▶ Exercise description:
Could you output exactly the lines from the one containing "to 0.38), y" through the end of the records below, and nothing more?

▶ Records shown:

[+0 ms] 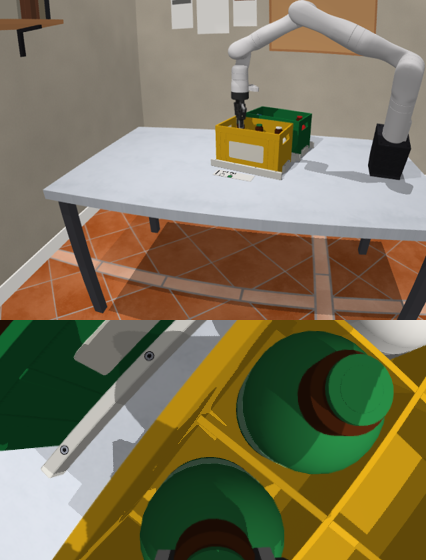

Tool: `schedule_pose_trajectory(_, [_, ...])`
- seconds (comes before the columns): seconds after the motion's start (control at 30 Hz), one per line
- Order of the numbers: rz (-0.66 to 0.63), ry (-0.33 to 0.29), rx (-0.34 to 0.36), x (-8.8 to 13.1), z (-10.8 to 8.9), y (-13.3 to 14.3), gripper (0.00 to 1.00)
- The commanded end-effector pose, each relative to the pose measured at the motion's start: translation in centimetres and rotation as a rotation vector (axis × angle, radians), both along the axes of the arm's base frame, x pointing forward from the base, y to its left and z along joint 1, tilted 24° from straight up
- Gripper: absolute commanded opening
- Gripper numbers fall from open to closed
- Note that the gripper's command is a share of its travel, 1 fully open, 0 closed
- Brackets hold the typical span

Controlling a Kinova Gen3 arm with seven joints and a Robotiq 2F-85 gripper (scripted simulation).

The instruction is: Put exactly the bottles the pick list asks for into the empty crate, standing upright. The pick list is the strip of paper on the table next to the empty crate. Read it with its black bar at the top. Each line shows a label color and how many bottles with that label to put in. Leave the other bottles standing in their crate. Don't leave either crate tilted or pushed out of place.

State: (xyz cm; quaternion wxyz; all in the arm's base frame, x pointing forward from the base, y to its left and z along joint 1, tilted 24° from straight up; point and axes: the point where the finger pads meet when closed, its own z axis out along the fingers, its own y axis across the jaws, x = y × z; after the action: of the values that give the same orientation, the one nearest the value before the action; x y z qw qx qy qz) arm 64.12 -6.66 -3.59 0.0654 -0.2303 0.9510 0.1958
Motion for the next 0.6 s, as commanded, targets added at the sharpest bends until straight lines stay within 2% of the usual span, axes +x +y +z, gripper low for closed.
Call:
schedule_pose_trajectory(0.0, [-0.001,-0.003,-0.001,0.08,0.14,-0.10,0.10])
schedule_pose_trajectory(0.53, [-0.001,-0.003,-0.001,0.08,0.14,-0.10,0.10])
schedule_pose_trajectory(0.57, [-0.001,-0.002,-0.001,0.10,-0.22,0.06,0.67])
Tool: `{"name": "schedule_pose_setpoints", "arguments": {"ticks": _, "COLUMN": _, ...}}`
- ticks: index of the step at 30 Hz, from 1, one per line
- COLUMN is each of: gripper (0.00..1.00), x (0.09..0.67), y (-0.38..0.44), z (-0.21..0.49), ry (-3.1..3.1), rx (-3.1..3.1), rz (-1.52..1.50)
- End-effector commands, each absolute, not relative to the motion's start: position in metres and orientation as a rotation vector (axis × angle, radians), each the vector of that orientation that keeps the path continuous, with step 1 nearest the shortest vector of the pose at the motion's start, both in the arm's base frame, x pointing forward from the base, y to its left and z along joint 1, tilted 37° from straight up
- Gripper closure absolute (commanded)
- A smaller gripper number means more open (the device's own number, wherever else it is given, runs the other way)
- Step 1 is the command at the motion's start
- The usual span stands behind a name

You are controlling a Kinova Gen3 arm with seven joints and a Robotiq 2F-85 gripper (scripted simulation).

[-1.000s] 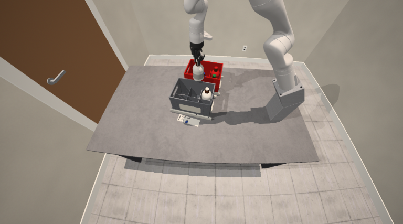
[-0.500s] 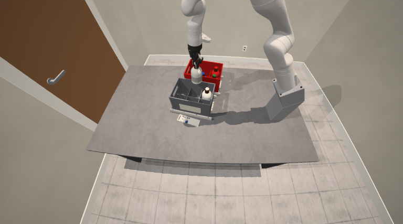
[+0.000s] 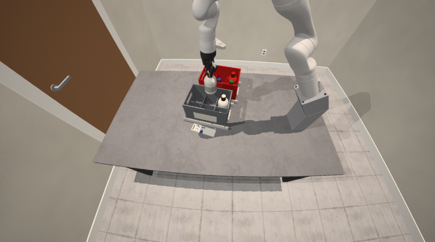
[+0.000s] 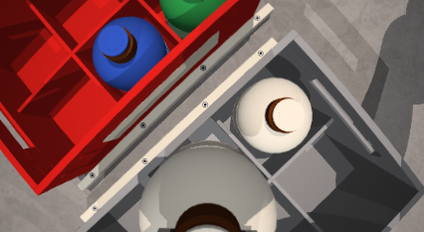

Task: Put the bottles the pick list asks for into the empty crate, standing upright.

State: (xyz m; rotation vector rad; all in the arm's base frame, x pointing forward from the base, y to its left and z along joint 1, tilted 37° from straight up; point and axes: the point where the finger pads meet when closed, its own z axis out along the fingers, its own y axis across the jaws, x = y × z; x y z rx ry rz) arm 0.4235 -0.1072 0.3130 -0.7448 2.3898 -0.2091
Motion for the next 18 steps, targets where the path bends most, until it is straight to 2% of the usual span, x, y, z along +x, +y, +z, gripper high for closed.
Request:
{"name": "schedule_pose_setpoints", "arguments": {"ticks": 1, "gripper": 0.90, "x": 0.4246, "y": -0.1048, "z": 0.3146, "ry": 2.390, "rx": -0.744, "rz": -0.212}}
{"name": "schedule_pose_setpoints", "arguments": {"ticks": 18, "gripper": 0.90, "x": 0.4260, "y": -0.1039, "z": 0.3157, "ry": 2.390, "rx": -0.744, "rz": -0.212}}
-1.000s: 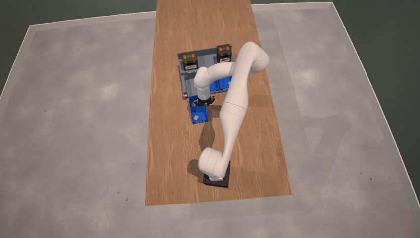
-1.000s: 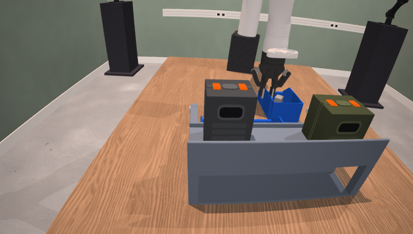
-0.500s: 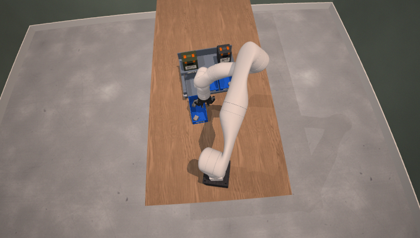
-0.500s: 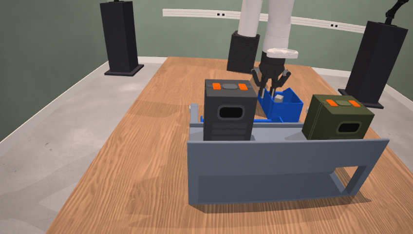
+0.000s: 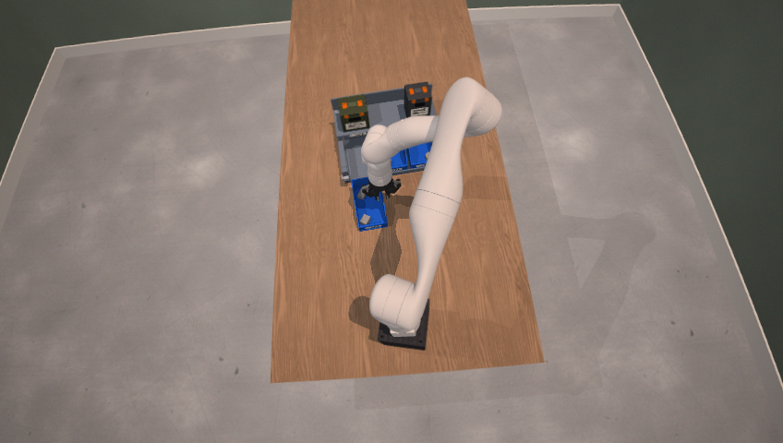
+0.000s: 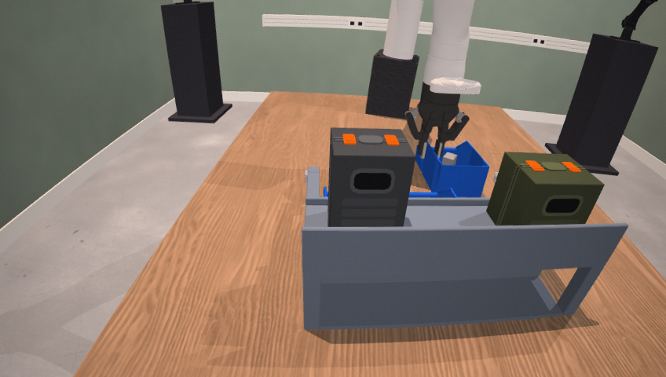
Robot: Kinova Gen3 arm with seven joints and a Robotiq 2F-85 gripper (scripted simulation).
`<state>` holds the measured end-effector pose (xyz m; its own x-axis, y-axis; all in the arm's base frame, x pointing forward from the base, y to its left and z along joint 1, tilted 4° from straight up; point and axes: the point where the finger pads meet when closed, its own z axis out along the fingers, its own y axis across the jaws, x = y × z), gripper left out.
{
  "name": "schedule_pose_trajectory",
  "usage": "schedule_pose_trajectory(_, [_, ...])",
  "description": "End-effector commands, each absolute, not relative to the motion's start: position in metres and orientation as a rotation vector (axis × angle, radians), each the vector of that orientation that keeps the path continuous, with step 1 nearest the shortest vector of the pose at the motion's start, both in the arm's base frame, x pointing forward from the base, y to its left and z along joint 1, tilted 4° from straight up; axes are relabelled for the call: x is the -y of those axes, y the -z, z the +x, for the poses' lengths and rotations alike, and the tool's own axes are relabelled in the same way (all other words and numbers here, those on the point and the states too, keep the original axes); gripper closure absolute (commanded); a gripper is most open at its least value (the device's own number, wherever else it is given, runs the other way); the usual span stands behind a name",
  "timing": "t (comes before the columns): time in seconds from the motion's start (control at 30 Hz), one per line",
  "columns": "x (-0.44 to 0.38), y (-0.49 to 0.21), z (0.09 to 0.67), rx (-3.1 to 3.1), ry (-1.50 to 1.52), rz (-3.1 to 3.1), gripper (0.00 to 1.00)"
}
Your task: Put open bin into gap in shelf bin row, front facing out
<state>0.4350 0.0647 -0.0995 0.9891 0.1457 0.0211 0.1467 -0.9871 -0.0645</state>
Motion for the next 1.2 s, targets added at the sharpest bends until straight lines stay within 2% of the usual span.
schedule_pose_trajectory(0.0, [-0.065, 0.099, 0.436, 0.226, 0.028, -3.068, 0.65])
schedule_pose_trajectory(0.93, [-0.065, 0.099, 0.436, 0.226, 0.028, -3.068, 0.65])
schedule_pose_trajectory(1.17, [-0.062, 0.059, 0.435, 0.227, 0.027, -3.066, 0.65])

▶ Answer for this exercise:
  "columns": "x (-0.44 to 0.38), y (-0.49 to 0.21), z (0.09 to 0.67), rx (-3.1 to 3.1), ry (-1.50 to 1.52), rz (-3.1 to 3.1), gripper (0.00 to 1.00)"
}
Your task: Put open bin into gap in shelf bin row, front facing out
<state>0.4350 0.0647 -0.0995 0.9891 0.1457 0.0211 0.1467 -0.9871 -0.0645</state>
Motion for the next 1.2 s, targets added at the sharpest bends until straight lines stay within 2% of the usual span.
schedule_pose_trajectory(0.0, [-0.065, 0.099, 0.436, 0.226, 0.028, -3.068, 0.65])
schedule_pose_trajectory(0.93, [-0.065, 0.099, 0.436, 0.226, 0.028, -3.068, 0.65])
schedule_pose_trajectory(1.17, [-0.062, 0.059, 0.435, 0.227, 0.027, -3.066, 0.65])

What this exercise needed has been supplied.